**EXERCISE DIRECTIONS:**
Could you copy each line of the listing below that has the word "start"?

**COLLECTED MATERIAL:**
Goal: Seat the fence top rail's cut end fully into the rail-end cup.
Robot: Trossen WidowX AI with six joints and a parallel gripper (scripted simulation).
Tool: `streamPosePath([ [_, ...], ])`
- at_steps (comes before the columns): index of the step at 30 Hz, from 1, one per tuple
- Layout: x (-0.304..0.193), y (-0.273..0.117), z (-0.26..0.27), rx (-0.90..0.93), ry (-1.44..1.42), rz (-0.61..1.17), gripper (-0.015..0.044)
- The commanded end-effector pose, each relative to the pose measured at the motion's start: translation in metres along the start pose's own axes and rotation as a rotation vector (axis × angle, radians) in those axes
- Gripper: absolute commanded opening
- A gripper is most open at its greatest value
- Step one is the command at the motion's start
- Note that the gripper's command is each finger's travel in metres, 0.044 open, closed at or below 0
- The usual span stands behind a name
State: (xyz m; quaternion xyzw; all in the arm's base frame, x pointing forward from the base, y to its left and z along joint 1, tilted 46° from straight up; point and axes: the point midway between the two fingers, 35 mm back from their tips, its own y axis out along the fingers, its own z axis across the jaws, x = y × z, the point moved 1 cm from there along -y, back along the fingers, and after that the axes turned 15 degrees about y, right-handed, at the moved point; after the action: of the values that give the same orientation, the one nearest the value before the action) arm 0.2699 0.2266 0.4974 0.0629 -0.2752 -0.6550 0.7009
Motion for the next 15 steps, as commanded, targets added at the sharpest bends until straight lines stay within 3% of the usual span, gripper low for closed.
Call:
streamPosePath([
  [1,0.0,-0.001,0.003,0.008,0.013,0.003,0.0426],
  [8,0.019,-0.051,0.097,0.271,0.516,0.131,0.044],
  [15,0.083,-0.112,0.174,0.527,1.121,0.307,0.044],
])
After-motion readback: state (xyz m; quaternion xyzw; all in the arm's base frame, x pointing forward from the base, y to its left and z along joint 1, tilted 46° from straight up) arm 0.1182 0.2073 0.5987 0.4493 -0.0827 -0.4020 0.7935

**RESPONSE BELOW:**
- The commanded end-effector pose, each relative to the pose measured at the motion's start: translation in metres along the start pose's own axes and rotation as a rotation vector (axis × angle, radians) in those axes
- Step one is the command at the motion's start

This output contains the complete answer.